[Start of section]

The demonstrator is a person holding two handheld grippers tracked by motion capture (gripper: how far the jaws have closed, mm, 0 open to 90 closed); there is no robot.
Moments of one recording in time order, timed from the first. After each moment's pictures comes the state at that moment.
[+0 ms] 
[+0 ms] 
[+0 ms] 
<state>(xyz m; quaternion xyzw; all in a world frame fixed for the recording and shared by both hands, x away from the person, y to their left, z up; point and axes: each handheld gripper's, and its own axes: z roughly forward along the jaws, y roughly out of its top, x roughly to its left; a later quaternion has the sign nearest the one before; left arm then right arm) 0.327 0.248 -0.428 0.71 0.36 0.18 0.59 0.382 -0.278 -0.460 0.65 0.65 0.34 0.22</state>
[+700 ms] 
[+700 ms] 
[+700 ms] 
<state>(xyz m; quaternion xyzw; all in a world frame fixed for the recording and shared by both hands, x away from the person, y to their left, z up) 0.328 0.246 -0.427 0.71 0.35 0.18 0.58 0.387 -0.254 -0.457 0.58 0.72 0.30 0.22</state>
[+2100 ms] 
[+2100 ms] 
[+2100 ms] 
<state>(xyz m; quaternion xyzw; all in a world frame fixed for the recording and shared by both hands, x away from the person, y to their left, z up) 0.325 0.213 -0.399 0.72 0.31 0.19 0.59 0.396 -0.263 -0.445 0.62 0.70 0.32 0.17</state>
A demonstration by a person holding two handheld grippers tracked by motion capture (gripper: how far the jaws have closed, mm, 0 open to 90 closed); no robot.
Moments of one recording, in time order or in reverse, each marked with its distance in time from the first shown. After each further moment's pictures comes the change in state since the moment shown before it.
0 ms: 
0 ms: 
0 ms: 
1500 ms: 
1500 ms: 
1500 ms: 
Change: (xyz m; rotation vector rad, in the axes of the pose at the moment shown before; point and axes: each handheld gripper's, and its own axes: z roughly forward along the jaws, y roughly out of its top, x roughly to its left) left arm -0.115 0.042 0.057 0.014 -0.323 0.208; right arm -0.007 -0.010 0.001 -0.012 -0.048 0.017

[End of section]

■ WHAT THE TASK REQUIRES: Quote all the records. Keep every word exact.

■ ANSWER BELOW:
The demonstrator is a person holding two handheld grippers tracked by motion capture (gripper: how far the jaws have closed, mm, 0 open to 90 closed); there is no robot.
Moments of one recording in time order, timed from the first. After each moment's pictures comes the state at that moment.
[+0 ms] 
[+0 ms] 
[+0 ms] 
<state>(xyz m; quaternion xyzw; all in a world frame fixed for the recording and shared by both hands, x away from the person, y to their left, z up; point and axes: each handheld gripper's, and its own axes: z roughly forward along the jaws, y roughly out of its top, x roughly to its left; a later quaternion has the sign nearest the one before; left arm then right arm) 0.327 0.248 -0.428 0.71 0.36 0.18 0.59 0.382 -0.278 -0.460 0.65 0.65 0.34 0.22</state>
[+700 ms] 
[+700 ms] 
[+700 ms] 
<state>(xyz m; quaternion xyzw; all in a world frame fixed for the recording and shared by both hands, x away from the person, y to their left, z up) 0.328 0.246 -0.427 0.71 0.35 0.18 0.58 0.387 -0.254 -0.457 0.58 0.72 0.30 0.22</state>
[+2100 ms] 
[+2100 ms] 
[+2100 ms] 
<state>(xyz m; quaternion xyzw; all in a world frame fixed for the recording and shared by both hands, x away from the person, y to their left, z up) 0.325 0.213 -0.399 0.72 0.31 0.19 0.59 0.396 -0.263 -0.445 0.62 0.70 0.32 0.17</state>
A demonstration by a person holding two handheld grippers tracked by motion capture (gripper: how far the jaws have closed, mm, 0 open to 90 closed); no robot.
Moments of one recording, in time order or in reverse, each marked with its distance in time from the first shown. After each further moment's pictures comes the change in state since the moment shown before it.
0 ms: 
0 ms: 
0 ms: 
1500 ms: 
1500 ms: 
1500 ms: 
Change: (xyz m; rotation vector rad, in the axes of the pose at the moment shown before; point and axes: each handheld gripper's, and its own axes: z roughly forward along the jaws, y roughly out of its top, x roughly to its left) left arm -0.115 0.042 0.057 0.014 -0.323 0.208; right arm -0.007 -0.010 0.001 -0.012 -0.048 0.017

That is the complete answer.